* **Information shown**
[Start of section]

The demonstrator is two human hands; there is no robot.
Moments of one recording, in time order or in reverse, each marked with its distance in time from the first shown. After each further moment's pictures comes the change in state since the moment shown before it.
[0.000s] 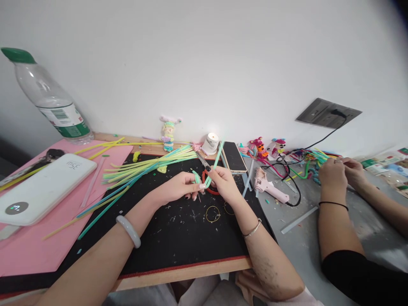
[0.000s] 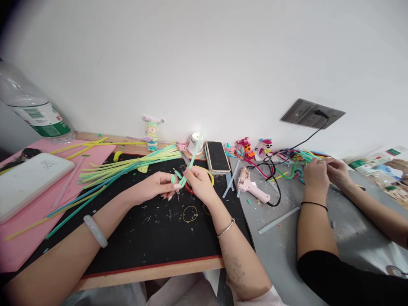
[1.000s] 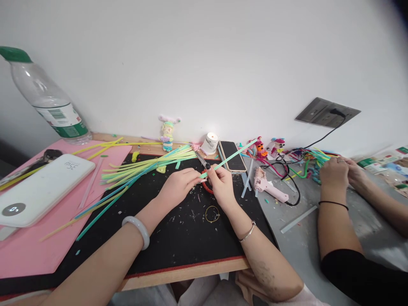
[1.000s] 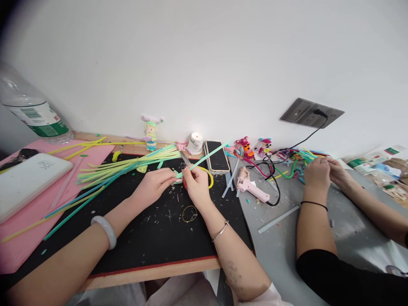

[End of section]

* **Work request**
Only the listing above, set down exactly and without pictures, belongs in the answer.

* **Completed task**
The demonstrator is two human hands; there is no robot.
Moments of one recording, in time order or in reverse, each marked with its distance in time from the first shown. After each further moment's pictures comes the change in state since the moment shown before it.
[0.000s] 
[0.000s] 
[1.000s] 
[1.000s] 

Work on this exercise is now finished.